What you need to do - Could you reproduce every entry as it stands, leaving the pictures behind?

Start of Data provided

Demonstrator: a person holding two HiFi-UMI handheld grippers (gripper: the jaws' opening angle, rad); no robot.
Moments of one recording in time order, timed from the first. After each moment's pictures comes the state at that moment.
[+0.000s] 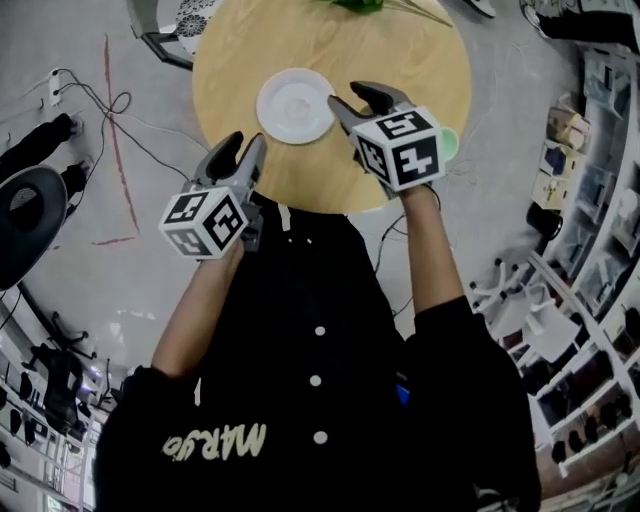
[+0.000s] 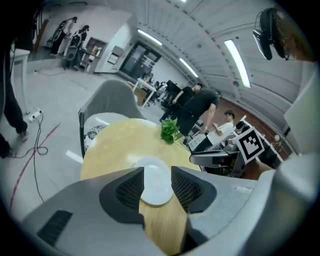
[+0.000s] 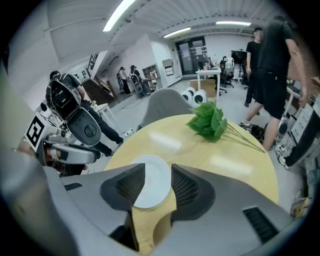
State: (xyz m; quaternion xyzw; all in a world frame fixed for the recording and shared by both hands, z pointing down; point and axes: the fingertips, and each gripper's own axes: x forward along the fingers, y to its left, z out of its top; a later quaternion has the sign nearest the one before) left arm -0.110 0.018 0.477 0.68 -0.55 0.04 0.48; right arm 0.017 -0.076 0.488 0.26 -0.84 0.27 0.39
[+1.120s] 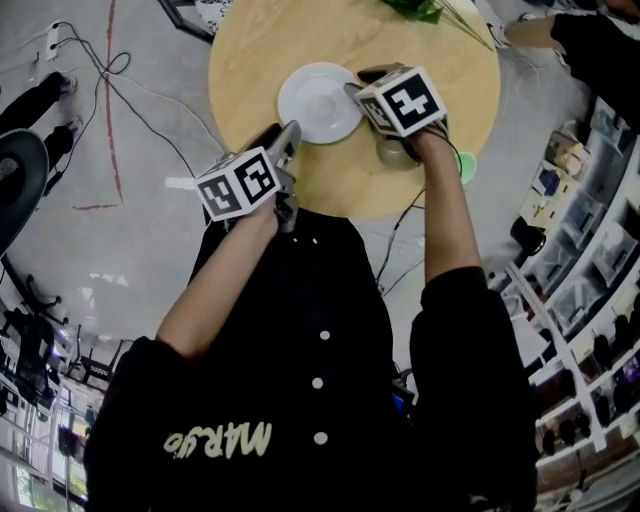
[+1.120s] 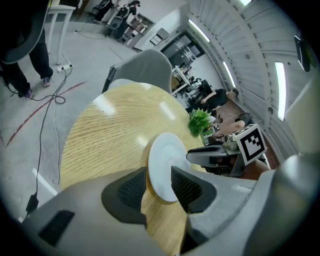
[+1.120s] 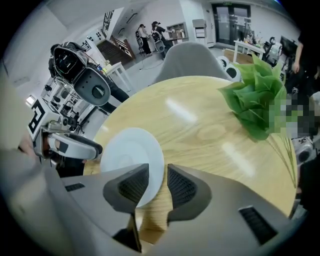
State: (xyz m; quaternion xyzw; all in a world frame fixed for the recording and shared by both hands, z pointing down) left arm -0.098 0.021 0.582 0.54 -0.55 -0.01 0.64; right arm -0.020 -0.092 0.594 0.09 -0.78 0.24 0.57
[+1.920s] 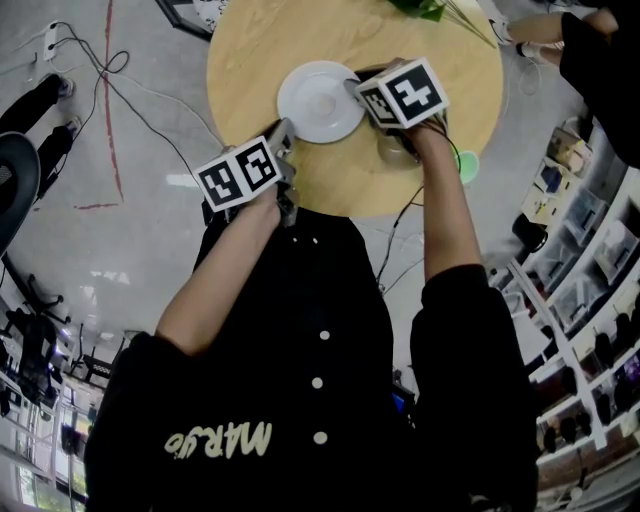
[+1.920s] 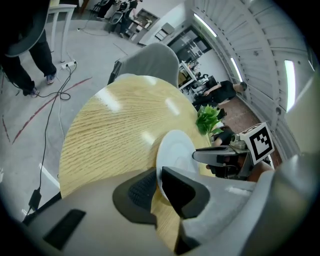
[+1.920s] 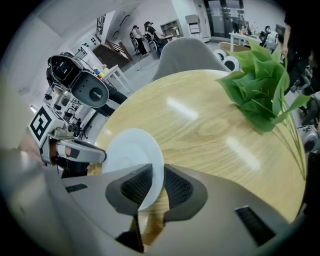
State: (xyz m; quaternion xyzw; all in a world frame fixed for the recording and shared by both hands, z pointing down) left arm -0.102 0.022 0.603 0.51 -0.55 0.01 0.66; right arm -0.024 -0.090 0.604 0.09 -0.77 0.28 0.56
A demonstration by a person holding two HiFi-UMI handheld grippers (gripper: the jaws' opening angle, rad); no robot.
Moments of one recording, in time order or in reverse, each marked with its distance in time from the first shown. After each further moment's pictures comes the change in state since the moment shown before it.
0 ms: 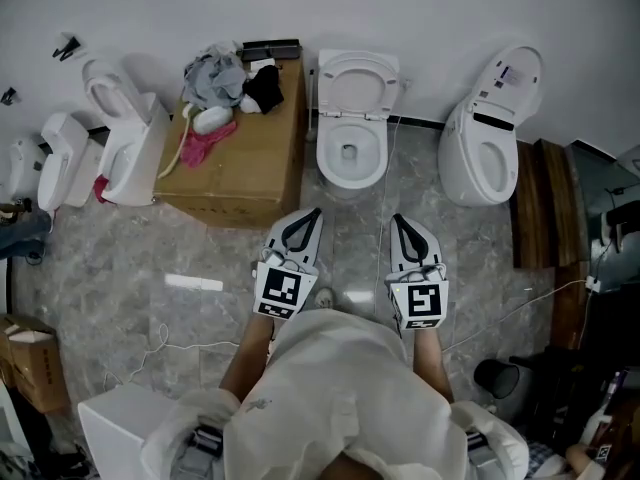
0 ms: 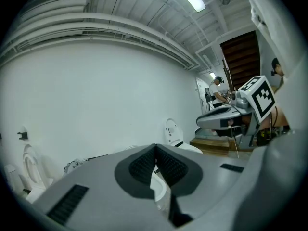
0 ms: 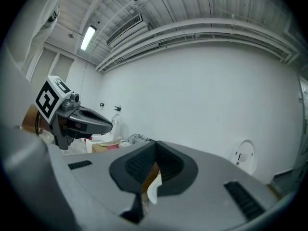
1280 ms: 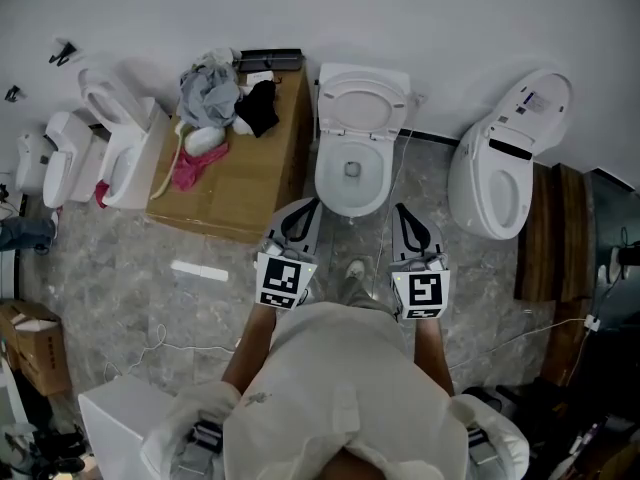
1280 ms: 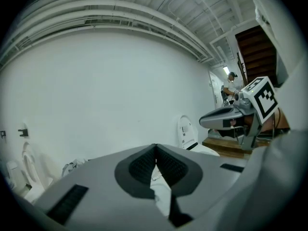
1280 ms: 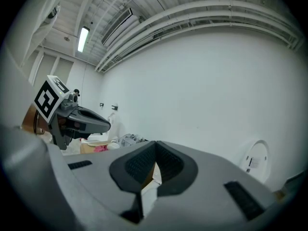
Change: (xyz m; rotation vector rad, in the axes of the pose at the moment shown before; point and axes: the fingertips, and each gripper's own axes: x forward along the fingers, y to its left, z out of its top) left arm 0.179 0.071 0.014 -0.045 0.054 0.103; right arm 0.162 -0.127 -0.013 0.027 0.006 0.083
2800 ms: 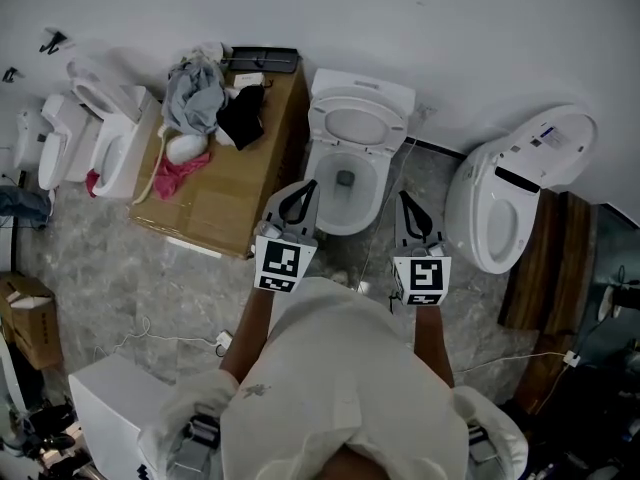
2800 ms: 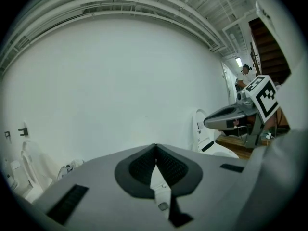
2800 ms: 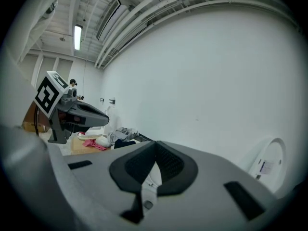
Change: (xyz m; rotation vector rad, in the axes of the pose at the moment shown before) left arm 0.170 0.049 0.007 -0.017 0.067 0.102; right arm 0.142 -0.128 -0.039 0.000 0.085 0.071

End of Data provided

Final answer -
Demonstrator: a person holding two HiFi-UMI handheld grippers (gripper: the jaws' opening angle, rad); no robot.
Moments of one recording in time order, timed from the first. After each moment's pictures comes the state at that moment.
[+0.000s] 
[+0.000s] 
[+0.000s] 
State: (xyz m; quaternion xyzw; all in a world frame fixed for the recording and shared by both hands, z pointing down; point and axes: the fingertips, and each gripper's own axes: x forward along the fingers, y to its left, z out of its top; a later quaternion has the sign nearest the one before) left arm -0.110 0.018 0.477 0.68 -0.55 0.04 0.48; right arm 0.017 -0.076 0.488 0.26 -0.84 0.27 0.39
[+1.120s] 
[+1.120s] 
[+1.120s] 
State: (xyz m; quaternion xyzw; all in a world frame fixed for the recording and shared by both hands, z pointing down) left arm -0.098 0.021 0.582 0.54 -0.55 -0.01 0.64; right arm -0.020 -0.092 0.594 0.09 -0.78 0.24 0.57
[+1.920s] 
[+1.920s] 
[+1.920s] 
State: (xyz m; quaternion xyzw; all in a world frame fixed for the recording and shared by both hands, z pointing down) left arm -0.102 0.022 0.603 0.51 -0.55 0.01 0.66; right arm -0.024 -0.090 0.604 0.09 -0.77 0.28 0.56
A demonstration by a person holding two HiFi-UMI handheld grippers (gripper: the jaws' opening angle, rad); no robot.
Moments of one recording, in time order or in reverse, each marked with its distance in time from the first shown. After each further moment's pictures comes the change in state since the moment shown before it.
0 ms: 
0 ms: 
0 ms: 
1280 ms: 
1280 ms: 
1280 ms: 
Change: (xyz m; rotation vector rad, in the axes of the pose at the moment shown before; point and axes: the fingertips, and each gripper's own axes: x forward along the fingers, y to its left, z out of its top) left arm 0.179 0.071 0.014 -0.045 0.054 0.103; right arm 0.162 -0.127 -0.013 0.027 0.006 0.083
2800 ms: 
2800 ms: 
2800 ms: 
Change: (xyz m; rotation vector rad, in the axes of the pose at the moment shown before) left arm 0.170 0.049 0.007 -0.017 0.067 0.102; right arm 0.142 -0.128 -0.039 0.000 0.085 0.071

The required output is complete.